ムスタフィン:私たちは、今年8月に(キーウでの)パレスチナ民衆との連帯行動に参加したことを誇りに思っています。ウクライナについての議論にパレスチナを含めること、またその逆も、同じように重要だと考えています。結局のところ、両民族とも隣国の拡張主義と帝国主義によって抑圧されているのです。状況が完全に同じというわけではありませんが。ウクライナ連帯運動とパレスチナ連帯運動の間に連帯が欠けているのは、何よりも双方の対話と理解の不足に起因すると考えています。しかし、相互理解と支援の余地は十分にあると確信しています。
キーウで行われたパレスチナ連帯行動
米国との関係ゆえに[対外政策が]大きく制約されているウクライナ政府でさえ、パレスチナ民衆に一定の連帯を示す機会を見いだしています。ウクライナはパレスチナ国家を一貫して承認しており、ガザに人道支援を提供しています。ゼレンスキー大統領は国連演説でパレスチナの例を国際連帯の失敗の一例として明確に挙げました。 パレスチナ民衆がウクライナを自分たちと同じ帝国主義侵略の被害者とは見ていないかのように語る人々もいますが、実際には、世論調査が示す通り、パレスチナの人びともウクライナが自分たちと同じく帝国主義侵略の被害者であることを理解しています。これは何よりも教育と対話の問題なのです。 〔訳者注:パレスチナ政策調査研究センター(PCPSR)が 2023年9月28日~10月8日にヨルダン川西岸地区とガザ地区で実施したArab Barometer第8波調査によれば、パレスチナ人の70%がロシアのウクライナ侵攻に反対すると回答した。西岸とガザで顕著な差はなかった。標本数は1,189名(西岸790名、ガザ399名)、誤差範囲は±3%。Palestinian Center for Policy and Survey Research, “ARAB BAROMETER 8 in Palestine, Report II: Palestinian perception of international actors and international relations,” 19 February 2024.〕
――ロシアによるウクライナ侵攻以降、一貫した国際主義を築くために、世界の左翼は何を見直し、転換すべきだと考えますか?

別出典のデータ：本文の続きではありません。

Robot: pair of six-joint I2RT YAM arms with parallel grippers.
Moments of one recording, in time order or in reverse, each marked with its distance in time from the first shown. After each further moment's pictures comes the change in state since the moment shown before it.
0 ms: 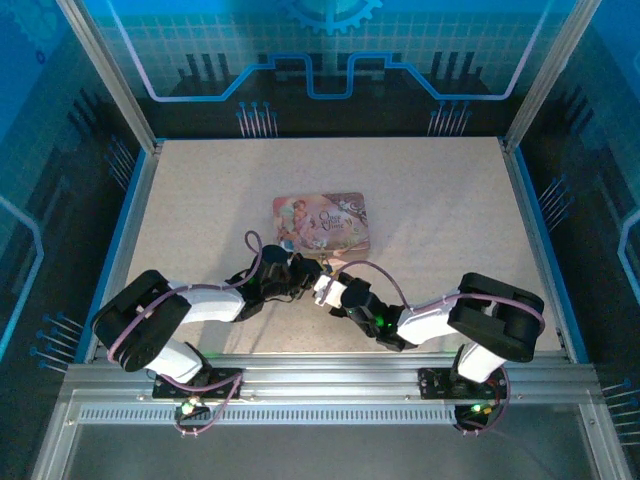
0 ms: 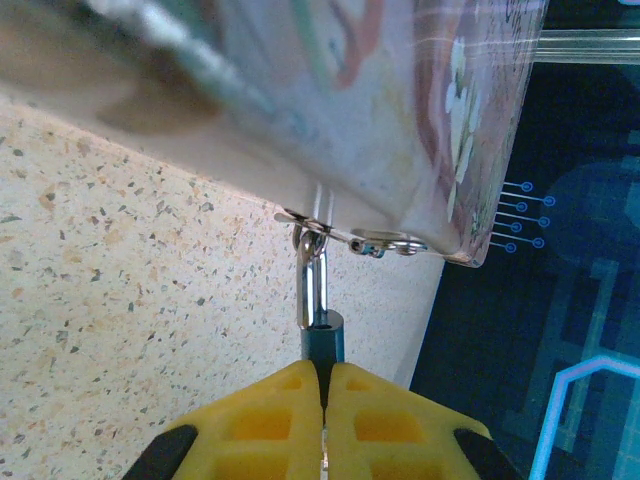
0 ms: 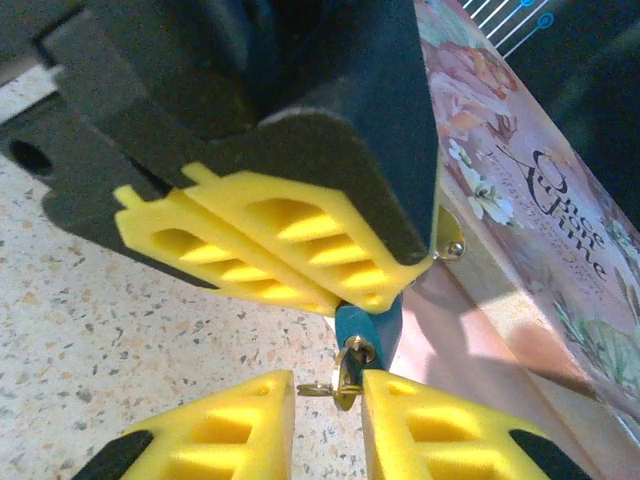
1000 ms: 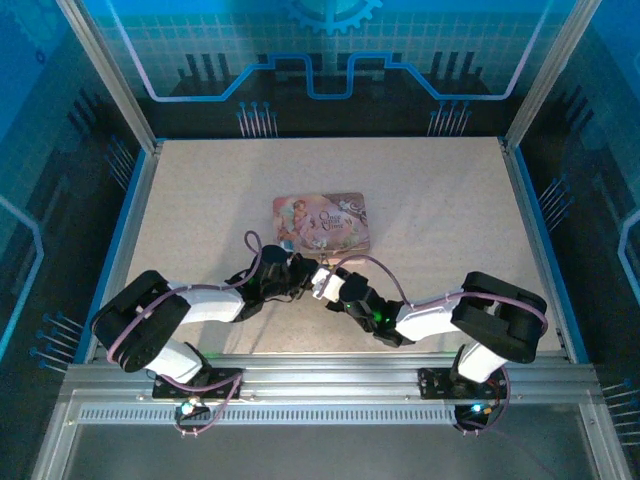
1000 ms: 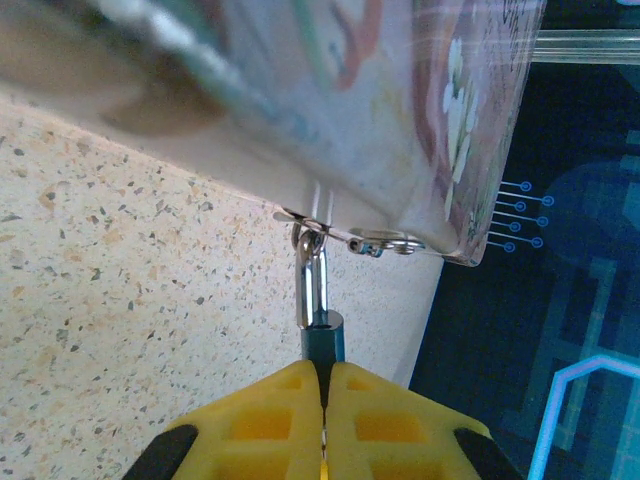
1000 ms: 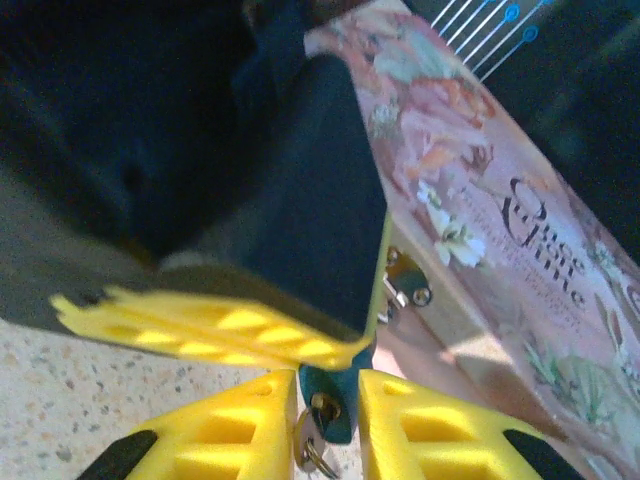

ムスタフィン:世界の左翼は、世界に対する自らの前提を見直さなければなりません。私たちはいま、客観的に見て、近隣諸国へと勢力圏を拡大し服従させようとする準ファシスト的な権力と対峙しているのだという事実を認める必要があります。そのような時期に、古典的で耳ざわりのよい[安易な]平和主義にしがみつくことは、私たちにはあまりにナイーヴに映ります。 過去一世紀にわたって勝ち取ってきた部分的な社会保障や労働権でさえ、当然のものではないことを理解すべきです。もちろん、これは客観的な安全保障上の脅威を緊縮の口実として利用する保守派に屈するべきだという意味ではありません。むしろ私たちはこう主張すべきです。「そのとおり。攻撃された場合に備えて自分たちを守る力は必要だ。しかし、それは福祉国家を解体することでではなく、富裕層に課税することで達成されるべきなのだ」と。 私たちは、民主主義と社会的成果の双方を守るために努力しなければなりません。そして、それこそが世界の平和を実現するための道なのです。